"""

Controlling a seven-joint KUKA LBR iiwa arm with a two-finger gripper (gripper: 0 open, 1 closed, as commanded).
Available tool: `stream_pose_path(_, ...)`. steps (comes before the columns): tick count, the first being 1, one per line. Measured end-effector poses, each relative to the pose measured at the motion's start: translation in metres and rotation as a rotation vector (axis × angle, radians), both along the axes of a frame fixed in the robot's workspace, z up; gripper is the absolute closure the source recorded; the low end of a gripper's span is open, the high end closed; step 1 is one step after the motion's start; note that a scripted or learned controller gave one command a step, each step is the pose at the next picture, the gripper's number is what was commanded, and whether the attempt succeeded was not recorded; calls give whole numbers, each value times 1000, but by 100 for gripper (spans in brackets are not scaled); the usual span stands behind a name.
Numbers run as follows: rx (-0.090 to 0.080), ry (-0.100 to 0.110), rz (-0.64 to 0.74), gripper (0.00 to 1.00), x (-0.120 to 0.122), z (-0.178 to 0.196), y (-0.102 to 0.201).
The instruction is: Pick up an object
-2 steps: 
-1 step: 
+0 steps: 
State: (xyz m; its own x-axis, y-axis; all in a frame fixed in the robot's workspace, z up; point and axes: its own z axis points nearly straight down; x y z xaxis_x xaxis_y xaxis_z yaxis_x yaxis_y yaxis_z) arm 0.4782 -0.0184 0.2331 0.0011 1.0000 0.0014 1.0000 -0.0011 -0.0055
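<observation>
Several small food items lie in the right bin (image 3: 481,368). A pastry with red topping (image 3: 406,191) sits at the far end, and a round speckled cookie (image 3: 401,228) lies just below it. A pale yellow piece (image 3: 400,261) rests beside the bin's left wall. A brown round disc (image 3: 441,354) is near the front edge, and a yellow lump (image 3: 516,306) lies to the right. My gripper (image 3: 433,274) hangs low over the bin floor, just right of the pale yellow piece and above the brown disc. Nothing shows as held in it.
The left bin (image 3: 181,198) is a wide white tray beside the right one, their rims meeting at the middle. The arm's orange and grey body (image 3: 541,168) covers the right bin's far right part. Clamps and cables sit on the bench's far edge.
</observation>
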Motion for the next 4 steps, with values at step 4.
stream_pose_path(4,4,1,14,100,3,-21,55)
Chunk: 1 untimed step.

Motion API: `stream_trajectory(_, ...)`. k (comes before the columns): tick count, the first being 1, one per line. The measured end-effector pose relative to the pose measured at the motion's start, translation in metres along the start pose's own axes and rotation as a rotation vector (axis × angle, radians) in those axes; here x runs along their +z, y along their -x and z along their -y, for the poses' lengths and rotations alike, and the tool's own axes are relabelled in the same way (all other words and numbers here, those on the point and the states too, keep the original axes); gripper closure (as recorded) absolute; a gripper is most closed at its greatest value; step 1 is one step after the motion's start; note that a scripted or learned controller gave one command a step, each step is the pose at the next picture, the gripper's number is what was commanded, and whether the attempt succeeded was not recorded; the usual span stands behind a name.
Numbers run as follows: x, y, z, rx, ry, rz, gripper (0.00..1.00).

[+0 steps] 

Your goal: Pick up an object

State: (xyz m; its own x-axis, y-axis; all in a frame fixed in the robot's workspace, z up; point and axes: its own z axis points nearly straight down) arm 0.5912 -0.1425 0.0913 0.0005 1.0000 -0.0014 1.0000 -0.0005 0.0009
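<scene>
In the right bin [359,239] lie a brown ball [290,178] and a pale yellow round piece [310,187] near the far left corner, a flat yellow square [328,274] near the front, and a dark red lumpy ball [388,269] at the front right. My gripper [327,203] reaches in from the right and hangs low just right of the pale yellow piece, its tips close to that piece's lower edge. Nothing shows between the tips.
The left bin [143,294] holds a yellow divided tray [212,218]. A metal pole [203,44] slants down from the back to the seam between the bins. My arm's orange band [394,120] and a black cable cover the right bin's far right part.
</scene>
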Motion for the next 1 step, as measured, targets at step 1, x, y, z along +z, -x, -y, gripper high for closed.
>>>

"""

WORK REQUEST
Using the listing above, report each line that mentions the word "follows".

RESULT OF THE TASK
Numbers run as follows: rx (-0.090 to 0.080), ry (-0.100 to 0.110), rz (-0.64 to 0.74), gripper (0.00 to 1.00), x (-0.120 to 0.122), z (-0.178 to 0.196), y (-0.102 to 0.201).
Numbers run as follows: x, y, z, rx, ry, rz, gripper (0.00..1.00).

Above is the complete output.